**TASK TO COMPLETE:** The expected output is the data itself, duplicated in full.

**RECORDS FOR THE TASK:**
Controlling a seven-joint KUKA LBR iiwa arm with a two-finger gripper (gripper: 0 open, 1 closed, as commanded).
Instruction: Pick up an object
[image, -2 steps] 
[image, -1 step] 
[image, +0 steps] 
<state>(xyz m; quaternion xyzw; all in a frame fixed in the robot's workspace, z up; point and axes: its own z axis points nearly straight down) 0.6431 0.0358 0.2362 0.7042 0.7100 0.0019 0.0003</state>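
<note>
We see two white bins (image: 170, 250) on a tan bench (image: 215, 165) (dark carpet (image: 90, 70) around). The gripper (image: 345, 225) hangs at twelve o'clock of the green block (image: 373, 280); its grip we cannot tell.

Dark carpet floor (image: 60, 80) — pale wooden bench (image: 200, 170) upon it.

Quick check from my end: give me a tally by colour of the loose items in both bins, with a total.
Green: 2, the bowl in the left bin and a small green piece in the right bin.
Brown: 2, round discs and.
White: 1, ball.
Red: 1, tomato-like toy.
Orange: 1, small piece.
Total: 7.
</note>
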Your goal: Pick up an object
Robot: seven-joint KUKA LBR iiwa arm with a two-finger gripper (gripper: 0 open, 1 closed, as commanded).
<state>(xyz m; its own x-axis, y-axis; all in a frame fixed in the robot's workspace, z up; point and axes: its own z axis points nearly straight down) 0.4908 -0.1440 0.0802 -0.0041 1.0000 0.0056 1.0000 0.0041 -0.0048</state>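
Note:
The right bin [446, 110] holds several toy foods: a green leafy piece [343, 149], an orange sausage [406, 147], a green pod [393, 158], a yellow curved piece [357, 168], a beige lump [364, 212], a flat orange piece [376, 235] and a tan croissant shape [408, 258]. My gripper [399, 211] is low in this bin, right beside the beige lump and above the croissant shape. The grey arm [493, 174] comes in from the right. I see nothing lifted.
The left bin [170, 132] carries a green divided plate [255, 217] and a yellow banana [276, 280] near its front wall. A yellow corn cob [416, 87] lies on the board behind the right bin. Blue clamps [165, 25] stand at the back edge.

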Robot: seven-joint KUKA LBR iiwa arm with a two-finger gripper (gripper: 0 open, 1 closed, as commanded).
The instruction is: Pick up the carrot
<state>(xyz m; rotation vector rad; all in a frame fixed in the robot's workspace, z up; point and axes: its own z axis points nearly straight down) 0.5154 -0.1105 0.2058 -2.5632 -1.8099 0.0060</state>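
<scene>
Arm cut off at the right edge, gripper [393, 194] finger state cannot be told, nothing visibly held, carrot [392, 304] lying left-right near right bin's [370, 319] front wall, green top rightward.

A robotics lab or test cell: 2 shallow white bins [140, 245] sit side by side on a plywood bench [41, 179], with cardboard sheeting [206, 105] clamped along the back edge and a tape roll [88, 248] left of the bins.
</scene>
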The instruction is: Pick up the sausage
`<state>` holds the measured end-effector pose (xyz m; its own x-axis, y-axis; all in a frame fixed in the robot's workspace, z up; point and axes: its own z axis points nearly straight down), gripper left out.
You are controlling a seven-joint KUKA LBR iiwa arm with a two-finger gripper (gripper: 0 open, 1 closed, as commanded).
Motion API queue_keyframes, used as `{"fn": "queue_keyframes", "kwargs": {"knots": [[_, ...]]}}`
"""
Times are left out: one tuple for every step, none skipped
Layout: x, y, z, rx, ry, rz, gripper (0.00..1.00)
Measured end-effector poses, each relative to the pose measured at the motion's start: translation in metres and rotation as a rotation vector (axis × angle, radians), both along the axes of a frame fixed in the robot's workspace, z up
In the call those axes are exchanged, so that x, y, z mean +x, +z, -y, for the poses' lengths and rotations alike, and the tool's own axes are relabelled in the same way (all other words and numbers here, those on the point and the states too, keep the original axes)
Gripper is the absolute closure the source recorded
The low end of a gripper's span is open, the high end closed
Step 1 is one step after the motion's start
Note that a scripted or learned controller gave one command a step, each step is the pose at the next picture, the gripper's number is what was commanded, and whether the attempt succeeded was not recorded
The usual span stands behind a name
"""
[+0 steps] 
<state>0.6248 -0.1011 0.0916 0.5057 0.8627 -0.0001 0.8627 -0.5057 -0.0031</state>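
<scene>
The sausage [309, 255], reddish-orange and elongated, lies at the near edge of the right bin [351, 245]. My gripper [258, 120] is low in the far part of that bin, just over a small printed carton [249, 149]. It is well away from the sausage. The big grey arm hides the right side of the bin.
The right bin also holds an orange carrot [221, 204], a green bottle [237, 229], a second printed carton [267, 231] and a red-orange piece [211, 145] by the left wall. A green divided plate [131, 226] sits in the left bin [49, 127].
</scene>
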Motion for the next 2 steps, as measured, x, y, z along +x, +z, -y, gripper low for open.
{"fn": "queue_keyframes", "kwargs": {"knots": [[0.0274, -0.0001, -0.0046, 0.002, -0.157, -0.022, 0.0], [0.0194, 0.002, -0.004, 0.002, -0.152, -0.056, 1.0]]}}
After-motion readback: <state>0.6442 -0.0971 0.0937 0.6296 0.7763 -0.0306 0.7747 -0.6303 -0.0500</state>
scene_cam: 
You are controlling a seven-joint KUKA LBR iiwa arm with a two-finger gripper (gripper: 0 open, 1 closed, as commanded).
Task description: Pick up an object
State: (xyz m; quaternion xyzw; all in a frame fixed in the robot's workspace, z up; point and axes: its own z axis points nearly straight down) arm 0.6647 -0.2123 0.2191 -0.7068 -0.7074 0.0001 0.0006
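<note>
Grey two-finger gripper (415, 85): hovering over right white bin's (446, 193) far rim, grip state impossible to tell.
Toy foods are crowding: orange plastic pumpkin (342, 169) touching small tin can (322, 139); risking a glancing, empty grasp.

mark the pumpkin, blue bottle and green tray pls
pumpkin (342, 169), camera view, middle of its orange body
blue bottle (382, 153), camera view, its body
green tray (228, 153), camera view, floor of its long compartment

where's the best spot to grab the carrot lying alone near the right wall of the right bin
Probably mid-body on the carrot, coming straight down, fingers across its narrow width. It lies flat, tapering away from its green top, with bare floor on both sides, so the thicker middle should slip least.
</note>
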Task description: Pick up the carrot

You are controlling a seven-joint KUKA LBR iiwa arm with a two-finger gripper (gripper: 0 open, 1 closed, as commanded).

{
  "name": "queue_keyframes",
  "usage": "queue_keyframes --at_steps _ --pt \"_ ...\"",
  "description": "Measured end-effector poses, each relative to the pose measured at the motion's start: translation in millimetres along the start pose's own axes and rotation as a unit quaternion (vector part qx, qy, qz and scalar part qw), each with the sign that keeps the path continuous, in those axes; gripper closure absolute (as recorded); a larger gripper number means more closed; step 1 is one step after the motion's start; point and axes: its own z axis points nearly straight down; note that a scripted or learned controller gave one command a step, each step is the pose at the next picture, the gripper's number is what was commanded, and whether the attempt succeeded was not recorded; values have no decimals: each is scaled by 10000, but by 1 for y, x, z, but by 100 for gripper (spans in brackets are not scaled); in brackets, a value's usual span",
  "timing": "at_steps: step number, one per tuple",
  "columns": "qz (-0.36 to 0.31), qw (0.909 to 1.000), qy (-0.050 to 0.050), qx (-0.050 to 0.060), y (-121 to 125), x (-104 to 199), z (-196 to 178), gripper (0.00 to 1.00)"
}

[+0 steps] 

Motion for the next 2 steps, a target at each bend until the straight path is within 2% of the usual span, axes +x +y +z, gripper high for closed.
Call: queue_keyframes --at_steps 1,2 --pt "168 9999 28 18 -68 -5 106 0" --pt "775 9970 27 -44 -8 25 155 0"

**SOLUTION FOR THIS TASK:**
Controlling a seven-joint KUKA LBR iiwa arm with a two-finger gripper (gripper: 0 open, 1 closed, as commanded).
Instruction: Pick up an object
[image, -2 steps] 
[image, -1 step] 
[image, +0 steps] 
<state>(xyz m; quaternion xyzw; all in a frame fixed in the robot's workspace, z up; point and axes: its own z axis points nearly straight down) 0.6431 0.0358 0.2362 0.7042 0.7100 0.0019 0.0003</state>
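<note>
We see two white bins (image: 170, 250) on a tan bench (image: 215, 165) (dark carpet (image: 90, 70) around). The gripper (image: 345, 225) hangs at twelve o'clock of the green block (image: 373, 280); its grip we cannot tell.

Dark carpet floor (image: 60, 80) — pale wooden bench (image: 200, 170) upon it.

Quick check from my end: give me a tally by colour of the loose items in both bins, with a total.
Green: 2, the bowl in the left bin and a small green piece in the right bin.
Brown: 2, round discs and.
White: 1, ball.
Red: 1, tomato-like toy.
Orange: 1, small piece.
Total: 7.
</note>
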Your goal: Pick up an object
Robot: seven-joint KUKA LBR iiwa arm with a two-finger gripper (gripper: 0 open, 1 closed, as commanded).
<state>(xyz m; its own x-axis, y-axis; all in a frame fixed in the robot's workspace, z up; point and axes: its own z axis points nearly straight down) 0.4908 -0.1440 0.0802 -0.0041 1.0000 0.0056 1.0000 0.0041 -0.0048</state>
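Note:
The right bin [446, 110] holds several toy foods: a green leafy piece [343, 149], an orange sausage [406, 147], a green pod [393, 158], a yellow curved piece [357, 168], a beige lump [364, 212], a flat orange piece [376, 235] and a tan croissant shape [408, 258]. My gripper [399, 211] is low in this bin, right beside the beige lump and above the croissant shape. The grey arm [493, 174] comes in from the right. I see nothing lifted.
The left bin [170, 132] carries a green divided plate [255, 217] and a yellow banana [276, 280] near its front wall. A yellow corn cob [416, 87] lies on the board behind the right bin. Blue clamps [165, 25] stand at the back edge.
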
Robot: seven-joint KUKA LBR iiwa arm with a two-finger gripper (gripper: 0 open, 1 closed, as commanded).
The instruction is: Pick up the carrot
<state>(xyz m; rotation vector rad; all in a frame fixed in the robot's workspace, z up; point and axes: its own z axis points nearly straight down) 0.5154 -0.1105 0.2058 -2.5632 -1.8099 0.0060</state>
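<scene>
Arm cut off at the right edge, gripper [393, 194] finger state cannot be told, nothing visibly held, carrot [392, 304] lying left-right near right bin's [370, 319] front wall, green top rightward.

A robotics lab or test cell: 2 shallow white bins [140, 245] sit side by side on a plywood bench [41, 179], with cardboard sheeting [206, 105] clamped along the back edge and a tape roll [88, 248] left of the bins.
</scene>
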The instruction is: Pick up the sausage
`<state>` holds the measured end-effector pose (xyz m; its own x-axis, y-axis; all in a frame fixed in the robot's workspace, z up; point and axes: its own z axis points nearly straight down), gripper left out.
You are controlling a seven-joint KUKA LBR iiwa arm with a two-finger gripper (gripper: 0 open, 1 closed, as commanded).
Motion API queue_keyframes, used as `{"fn": "queue_keyframes", "kwargs": {"knots": [[_, ...]]}}`
"""
Times are left out: one tuple for every step, none skipped
Layout: x, y, z, rx, ry, rz, gripper (0.00..1.00)
Measured end-effector poses, each relative to the pose measured at the motion's start: translation in metres and rotation as a rotation vector (axis × angle, radians), both along the axes of a frame fixed in the robot's workspace, z up
In the call those axes are exchanged, so that x, y, z mean +x, +z, -y, for the poses' lengths and rotations alike, and the tool's own axes are relabelled in the same way (all other words and numbers here, those on the point and the states too, keep the original axes)
Gripper is the absolute closure the source recorded
The low end of a gripper's span is open, the high end closed
Step 1 is one step after the motion's start
Note that a scripted or learned controller gave one command a step, each step is the pose at the next picture, the gripper's number is what was commanded, and whether the attempt succeeded was not recorded
The usual span stands behind a name
"""
[+0 steps] 
<state>0.6248 -0.1011 0.0916 0.5057 0.8627 -0.0001 0.8627 -0.5057 -0.0031</state>
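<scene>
The sausage [309, 255], reddish-orange and elongated, lies at the near edge of the right bin [351, 245]. My gripper [258, 120] is low in the far part of that bin, just over a small printed carton [249, 149]. It is well away from the sausage. The big grey arm hides the right side of the bin.
The right bin also holds an orange carrot [221, 204], a green bottle [237, 229], a second printed carton [267, 231] and a red-orange piece [211, 145] by the left wall. A green divided plate [131, 226] sits in the left bin [49, 127].
</scene>
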Motion for the next 2 steps, as measured, x, y, z along +x, +z, -y, gripper low for open.
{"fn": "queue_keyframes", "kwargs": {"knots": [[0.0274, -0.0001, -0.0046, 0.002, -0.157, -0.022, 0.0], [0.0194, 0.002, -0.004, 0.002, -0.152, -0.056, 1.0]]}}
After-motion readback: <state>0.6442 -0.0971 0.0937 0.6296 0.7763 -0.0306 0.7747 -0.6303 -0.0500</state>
scene_cam: 
You are controlling a seven-joint KUKA LBR iiwa arm with a two-finger gripper (gripper: 0 open, 1 closed, as commanded).
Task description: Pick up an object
State: (xyz m; quaternion xyzw; all in a frame fixed in the robot's workspace, z up; point and axes: its own z axis points nearly straight down) arm 0.6647 -0.2123 0.2191 -0.7068 -0.7074 0.0001 0.0006
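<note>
Grey two-finger gripper (415, 85): hovering over right white bin's (446, 193) far rim, grip state impossible to tell.
Toy foods are crowding: orange plastic pumpkin (342, 169) touching small tin can (322, 139); risking a glancing, empty grasp.

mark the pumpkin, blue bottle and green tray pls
pumpkin (342, 169), camera view, middle of its orange body
blue bottle (382, 153), camera view, its body
green tray (228, 153), camera view, floor of its long compartment

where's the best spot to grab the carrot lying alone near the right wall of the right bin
Probably mid-body on the carrot, coming straight down, fingers across its narrow width. It lies flat, tapering away from its green top, with bare floor on both sides, so the thicker middle should slip least.
</note>
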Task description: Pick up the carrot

You are controlling a seven-joint KUKA LBR iiwa arm with a two-finger gripper (gripper: 0 open, 1 closed, as commanded).

{
  "name": "queue_keyframes",
  "usage": "queue_keyframes --at_steps _ --pt \"_ ...\"",
  "description": "Measured end-effector poses, each relative to the pose measured at the motion's start: translation in millimetres along the start pose's own axes and rotation as a unit quaternion (vector part qx, qy, qz and scalar part qw), each with the sign that keeps the path continuous, in those axes; gripper closure absolute (as recorded); a larger gripper number means more closed; step 1 is one step after the motion's start; point and axes: its own z axis points nearly straight down; note that a scripted or learned controller gave one command a step, each step is the pose at the next picture, the gripper's number is what was commanded, and whether the attempt succeeded was not recorded; values have no decimals: each is scaled by 10000, but by 1 for y, x, z, but by 100 for gripper (spans in brackets are not scaled); in brackets, a value's usual span",
  "timing": "at_steps: step number, one per tuple",
  "columns": "qz (-0.36 to 0.31), qw (0.909 to 1.000), qy (-0.050 to 0.050), qx (-0.050 to 0.060), y (-121 to 125), x (-104 to 199), z (-196 to 178), gripper (0.00 to 1.00)"
}

[+0 steps] 

Motion for the next 2 steps, a target at each bend until the straight path is within 2% of the usual span, axes +x +y +z, gripper high for closed.
Call: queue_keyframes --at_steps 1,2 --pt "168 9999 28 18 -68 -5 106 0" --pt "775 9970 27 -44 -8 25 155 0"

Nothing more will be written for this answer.